EXERCISE PROMPT. Give the entries again in full. Nothing may be altered.

Stored items.
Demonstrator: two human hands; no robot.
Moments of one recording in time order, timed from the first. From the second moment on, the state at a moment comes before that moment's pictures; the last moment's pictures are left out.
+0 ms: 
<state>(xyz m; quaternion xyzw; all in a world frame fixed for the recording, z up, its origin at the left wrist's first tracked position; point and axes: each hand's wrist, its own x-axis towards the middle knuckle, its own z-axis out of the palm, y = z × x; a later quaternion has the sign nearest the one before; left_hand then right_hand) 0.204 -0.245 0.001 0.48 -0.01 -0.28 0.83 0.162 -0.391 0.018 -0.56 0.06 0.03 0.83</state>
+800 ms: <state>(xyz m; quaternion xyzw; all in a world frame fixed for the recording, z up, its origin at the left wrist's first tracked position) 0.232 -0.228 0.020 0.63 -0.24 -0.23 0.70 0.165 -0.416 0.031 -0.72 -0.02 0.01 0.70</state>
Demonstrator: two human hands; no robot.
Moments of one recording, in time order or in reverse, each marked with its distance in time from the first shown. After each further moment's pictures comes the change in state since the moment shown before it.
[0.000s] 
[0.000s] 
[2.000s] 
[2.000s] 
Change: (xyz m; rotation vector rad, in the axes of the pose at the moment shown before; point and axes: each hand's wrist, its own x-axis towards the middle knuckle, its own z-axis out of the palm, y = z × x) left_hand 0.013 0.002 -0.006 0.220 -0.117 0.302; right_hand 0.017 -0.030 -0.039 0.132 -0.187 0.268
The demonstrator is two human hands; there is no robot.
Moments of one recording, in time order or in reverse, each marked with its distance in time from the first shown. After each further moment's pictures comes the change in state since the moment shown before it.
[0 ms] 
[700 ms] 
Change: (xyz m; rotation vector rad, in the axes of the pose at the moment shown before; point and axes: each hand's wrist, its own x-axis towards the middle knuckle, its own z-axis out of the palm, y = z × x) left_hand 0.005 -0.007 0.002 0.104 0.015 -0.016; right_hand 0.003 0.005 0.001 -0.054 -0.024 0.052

TASK RESULT.
Demonstrator: two human hands; no robot.
Moments of one recording in time order, timed from the first. From the second moment on, the state at a moment comes before that moment's pictures; the last moment's pictures are left out.
+0 ms: 
<state>(xyz m; quaternion xyzw; all in a world frame fixed for the recording, z up, its origin at the left wrist's first tracked position; point and axes: each hand's wrist, its own x-axis towards the middle knuckle, its own z-axis out of the palm, y = z × x; a later quaternion has the sign nearest the one before; left_hand then right_hand) 0.204 -0.245 0.001 0.48 -0.01 -0.28 0.83 0.162 -0.391 0.018 -0.56 0.06 0.03 0.83</state>
+800 ms: <state>(xyz m; quaternion xyzw; all in a world frame fixed for the recording, z up, its origin at the left wrist's first tracked position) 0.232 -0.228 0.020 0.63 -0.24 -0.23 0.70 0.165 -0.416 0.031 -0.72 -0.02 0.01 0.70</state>
Demonstrator: two human hands; no robot.
Moments of one recording, in time order or in reverse, each marked with its distance in time from the first shown. After each further moment's pictures comes the change in state since the moment shown before it.
[0.000s] 
[0.000s] 
[2.000s] 
[2.000s] 
Change: (xyz m; rotation vector rad, in the axes of the pose at the moment shown before; point and axes: each hand's wrist, its own x-axis towards the middle knuckle, its own z-axis out of the palm, y = z × x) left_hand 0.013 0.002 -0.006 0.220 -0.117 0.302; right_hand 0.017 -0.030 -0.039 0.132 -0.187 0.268
The demonstrator is two human hands; there is no robot.
Moments of one recording, in time order or in reverse, each marked with its distance in time from the first shown. After each further moment's pictures comes the change in state since the moment shown before it.
[0 ms] 
[700 ms] 
Change: (xyz m; rotation vector rad, in the axes of the pose at the moment shown before; point and axes: each hand's wrist, its own x-axis towards the middle knuckle, its own z-axis out of the palm, y = z × x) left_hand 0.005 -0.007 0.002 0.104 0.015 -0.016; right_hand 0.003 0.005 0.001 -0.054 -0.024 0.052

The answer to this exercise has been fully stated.